Hayes was at the first moment of his victory very much alarmed; he feared that he had killed the woman; and Wood started up rather anxiously too, with the same fancy. But she soon began to recover.
Water was brought; her head was raised and bound up; and in a short time Mrs. Catherine gave vent to a copious fit of tears, which relieved her somewhat. These did not affect Hayes much--they rather pleased him, for he saw he had got the better; and although Cat fiercely turned upon him when he made some small attempt towards reconciliation, he did not heed her anger, but smiled and winked in a self-satisfied way at Wood. The coward was quite proud of his victory; and finding Catherine asleep, or apparently so, when he followed her to bed, speedily gave himself up to slumber too, and had some pleasant dreams to his portion.
Mr.
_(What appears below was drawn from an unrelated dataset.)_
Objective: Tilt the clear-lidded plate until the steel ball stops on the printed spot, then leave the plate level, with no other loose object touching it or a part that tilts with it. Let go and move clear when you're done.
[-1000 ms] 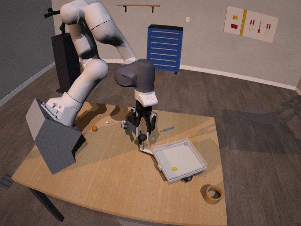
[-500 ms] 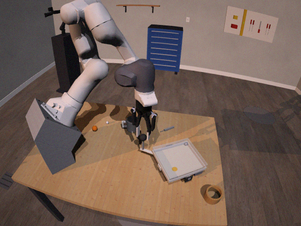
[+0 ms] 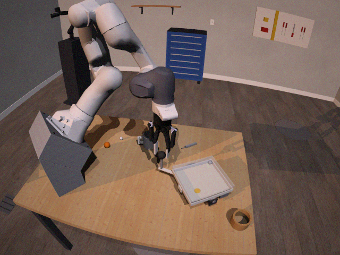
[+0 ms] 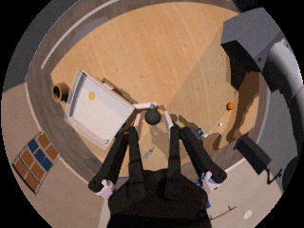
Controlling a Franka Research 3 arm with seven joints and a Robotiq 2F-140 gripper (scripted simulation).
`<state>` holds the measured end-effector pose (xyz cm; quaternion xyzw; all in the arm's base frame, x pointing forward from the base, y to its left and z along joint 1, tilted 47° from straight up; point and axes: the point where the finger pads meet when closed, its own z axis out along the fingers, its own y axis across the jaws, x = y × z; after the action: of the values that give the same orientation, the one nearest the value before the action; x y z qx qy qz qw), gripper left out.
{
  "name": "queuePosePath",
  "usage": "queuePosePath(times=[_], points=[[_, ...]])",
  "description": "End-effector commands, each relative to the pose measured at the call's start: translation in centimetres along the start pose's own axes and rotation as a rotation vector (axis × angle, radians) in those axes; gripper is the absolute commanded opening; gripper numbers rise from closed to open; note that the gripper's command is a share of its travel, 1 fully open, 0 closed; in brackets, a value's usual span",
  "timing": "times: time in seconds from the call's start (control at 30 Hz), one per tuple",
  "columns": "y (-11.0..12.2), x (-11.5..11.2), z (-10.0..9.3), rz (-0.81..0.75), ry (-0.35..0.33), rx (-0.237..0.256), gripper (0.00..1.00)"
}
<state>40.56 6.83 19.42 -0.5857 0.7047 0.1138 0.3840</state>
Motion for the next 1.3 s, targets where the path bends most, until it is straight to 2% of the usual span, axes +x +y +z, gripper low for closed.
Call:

Wood also went sniggering and happy upstairs to his chamber.
The quarrel had been a real treat to him; it excited the old man--tickled him into good-humour; and he promised himself a rare continuation of the fun when Tom should be made acquainted with the circumstances of the dispute. As for his Excellency the Count, the ride from Marylebone Gardens, and a tender squeeze of the hand, which Catherine permitted to him on parting, had so inflamed the passions of the nobleman, that, after sleeping for nine hours, and taking his chocolate as usual the next morning, he actually delayed to read the newspaper, and kept waiting a toy-shop lady from Cornhill (with the sweetest bargain of Mechlin lace), in order to discourse to his chaplain on the charms of Mrs. Hayes.
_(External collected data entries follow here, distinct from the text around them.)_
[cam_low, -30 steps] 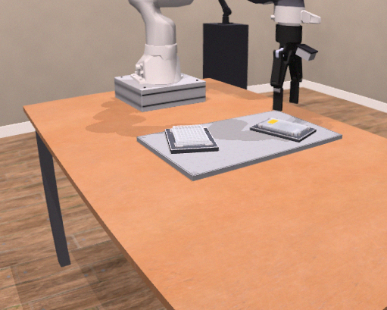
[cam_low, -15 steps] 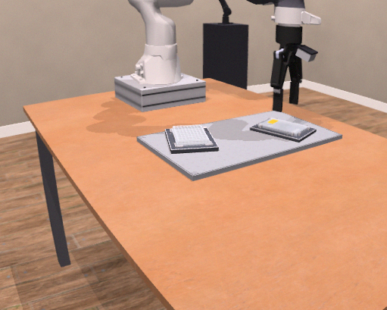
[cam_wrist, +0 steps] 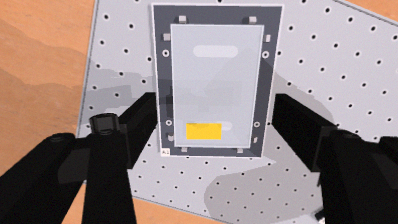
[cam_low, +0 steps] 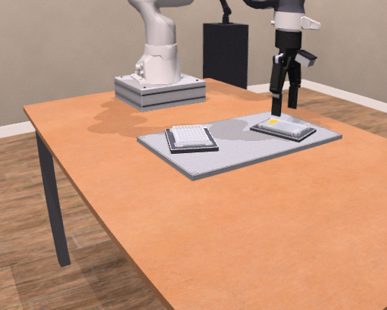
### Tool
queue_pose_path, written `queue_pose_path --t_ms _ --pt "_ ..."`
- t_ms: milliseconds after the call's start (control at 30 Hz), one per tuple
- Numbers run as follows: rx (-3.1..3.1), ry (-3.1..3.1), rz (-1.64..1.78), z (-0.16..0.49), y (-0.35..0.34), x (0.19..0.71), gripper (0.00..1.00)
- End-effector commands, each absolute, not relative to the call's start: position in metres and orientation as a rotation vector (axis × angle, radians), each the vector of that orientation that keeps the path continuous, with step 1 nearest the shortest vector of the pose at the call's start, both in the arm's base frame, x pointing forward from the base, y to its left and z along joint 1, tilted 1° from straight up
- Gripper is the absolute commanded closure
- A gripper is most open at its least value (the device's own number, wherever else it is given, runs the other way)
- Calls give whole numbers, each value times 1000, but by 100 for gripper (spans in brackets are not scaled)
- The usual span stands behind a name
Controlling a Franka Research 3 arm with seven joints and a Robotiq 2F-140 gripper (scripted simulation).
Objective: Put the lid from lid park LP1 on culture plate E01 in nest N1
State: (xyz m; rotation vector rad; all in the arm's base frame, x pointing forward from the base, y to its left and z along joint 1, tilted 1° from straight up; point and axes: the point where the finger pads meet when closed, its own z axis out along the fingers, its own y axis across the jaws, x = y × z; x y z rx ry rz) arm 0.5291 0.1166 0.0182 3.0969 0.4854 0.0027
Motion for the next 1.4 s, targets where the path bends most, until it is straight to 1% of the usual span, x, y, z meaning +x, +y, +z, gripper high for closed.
queue_pose_path --t_ms 0,700,1367 --pt "3100 474 14 14 117 532 31" --pt "3100 474 14 -6 116 532 31" --pt "3100 474 14 -9 116 532 31"
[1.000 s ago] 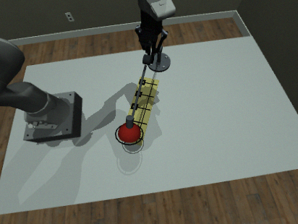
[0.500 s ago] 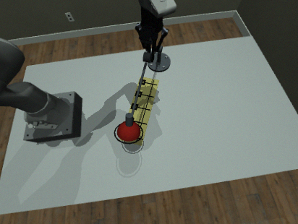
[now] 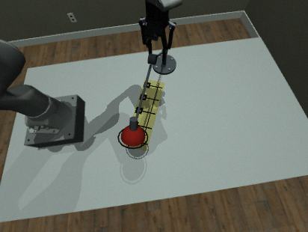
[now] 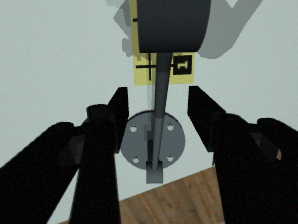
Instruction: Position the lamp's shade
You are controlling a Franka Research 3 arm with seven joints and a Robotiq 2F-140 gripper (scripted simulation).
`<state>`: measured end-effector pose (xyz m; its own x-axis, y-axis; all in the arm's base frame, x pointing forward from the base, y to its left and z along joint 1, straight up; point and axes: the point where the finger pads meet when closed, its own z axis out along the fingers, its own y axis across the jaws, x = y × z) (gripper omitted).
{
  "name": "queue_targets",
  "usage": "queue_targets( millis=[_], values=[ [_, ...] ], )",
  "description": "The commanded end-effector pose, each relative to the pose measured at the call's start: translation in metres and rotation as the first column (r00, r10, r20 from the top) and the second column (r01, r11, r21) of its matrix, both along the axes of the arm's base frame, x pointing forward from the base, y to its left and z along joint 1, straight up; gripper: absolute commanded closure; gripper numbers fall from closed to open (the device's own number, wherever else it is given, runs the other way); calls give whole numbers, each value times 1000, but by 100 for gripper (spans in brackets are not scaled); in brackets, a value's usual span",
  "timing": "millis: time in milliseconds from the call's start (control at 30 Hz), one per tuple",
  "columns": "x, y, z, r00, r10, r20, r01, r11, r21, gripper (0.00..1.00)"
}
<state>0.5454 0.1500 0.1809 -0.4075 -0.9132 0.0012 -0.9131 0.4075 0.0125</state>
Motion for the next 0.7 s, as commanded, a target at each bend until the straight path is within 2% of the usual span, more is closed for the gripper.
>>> queue_targets(
  millis=[0, 333, 667],
  values=[
    [0, 0, 0, 1000, 2, 0, -2, 1000, 2, 0],
    [-5, -6, -8, 1000, -11, -18, 11, 1000, -1, 0],
    [-4, -5, 34, 1000, -8, -14, 8, 1000, 0, 0]
  ],
)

She, poor thing, never closed her lids, except when she would have had Mr. Hayes imagine that she slumbered; but lay beside him, tossing and tumbling, with hot eyes wide open and heart thumping, and pulse of a hundred and ten, and heard the heavy hours tolling;and at last the day came peering, haggard, through the window-curtains, and found her still wakeful and wretched.
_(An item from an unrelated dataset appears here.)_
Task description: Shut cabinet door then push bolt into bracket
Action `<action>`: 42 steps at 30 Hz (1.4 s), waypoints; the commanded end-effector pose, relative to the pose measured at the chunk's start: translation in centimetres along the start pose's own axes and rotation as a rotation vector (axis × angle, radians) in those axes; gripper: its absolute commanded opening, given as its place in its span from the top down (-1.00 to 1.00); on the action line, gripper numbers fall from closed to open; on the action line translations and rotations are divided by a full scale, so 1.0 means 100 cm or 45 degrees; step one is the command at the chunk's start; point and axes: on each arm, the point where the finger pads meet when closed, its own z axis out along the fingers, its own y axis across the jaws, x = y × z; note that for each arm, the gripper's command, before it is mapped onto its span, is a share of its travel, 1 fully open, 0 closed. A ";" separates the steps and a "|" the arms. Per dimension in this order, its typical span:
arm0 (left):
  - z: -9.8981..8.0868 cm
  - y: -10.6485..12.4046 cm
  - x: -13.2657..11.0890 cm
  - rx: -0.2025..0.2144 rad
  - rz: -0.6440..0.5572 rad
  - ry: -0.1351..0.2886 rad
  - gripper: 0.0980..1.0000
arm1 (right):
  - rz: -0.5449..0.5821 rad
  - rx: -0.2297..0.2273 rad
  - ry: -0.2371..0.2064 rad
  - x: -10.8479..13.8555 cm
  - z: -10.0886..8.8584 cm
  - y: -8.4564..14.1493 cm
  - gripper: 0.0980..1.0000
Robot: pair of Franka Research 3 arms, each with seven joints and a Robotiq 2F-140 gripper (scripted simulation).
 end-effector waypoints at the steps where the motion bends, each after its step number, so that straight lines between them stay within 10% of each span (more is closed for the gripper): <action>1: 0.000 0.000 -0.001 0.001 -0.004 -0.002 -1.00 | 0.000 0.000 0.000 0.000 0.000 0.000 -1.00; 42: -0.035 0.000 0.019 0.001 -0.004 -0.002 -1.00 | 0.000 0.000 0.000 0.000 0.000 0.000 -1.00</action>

Mrs. Hayes had never been, as we have seen, especially fond of her lord; but now, as the day made visible to her the sleeping figure and countenance of that gentleman, she looked at him with a contempt and loathing such as she had never felt even in all the years of her wedded life. Mr. Hayes was snoring profoundly: by his bedside, on his ledger, stood a large greasy tin candlestick, containing a lank tallow-candle, turned down in the shaft; and in the lower part, his keys, purse, and tobacco-pipe; his feet were huddled up in his greasy threadbare clothes; his head and half his sallow face muffled up in a red woollen nightcap; his beard was of several days' growth;his mouth was wide open, and he was snoring profoundly: on a more despicable little creature the sun never shone. And to this sordid wretch was Catherine united for ever. What a pretty rascal history might be read in yonder greasy day-book, which never left the miser!--he never read in any other. Of what a treasure were yonder keys and purse the keepers! not a shilling they guarded but was picked from the pocket of necessity, plundered from needy wantonness, or pitilessly squeezed from starvation. "A fool, a miser, and a coward! Why was I bound to this wretch?" thought Catherine: "I, who am high-spirited and beautiful (did not HE tell me so?); I who, born a beggar, have raised myself to competence, and might have mounted--who knows whither?--if cursed Fortune had not baulked me!"As Mrs. Cat did not utter these sentiments, but only thought them, we have a right to clothe her thoughts in the genteelest possible language; and, to the best of our power, have done so. If the reader examines Mrs. Hayes's train of reasoning, he will not, we should think, fail to perceive how ingeniously she managed to fix all the wrong upon her husband, and yet to twist out some consolatory arguments for her own vanity. This perverse argumentation we have all of us, no doubt, employed in our time.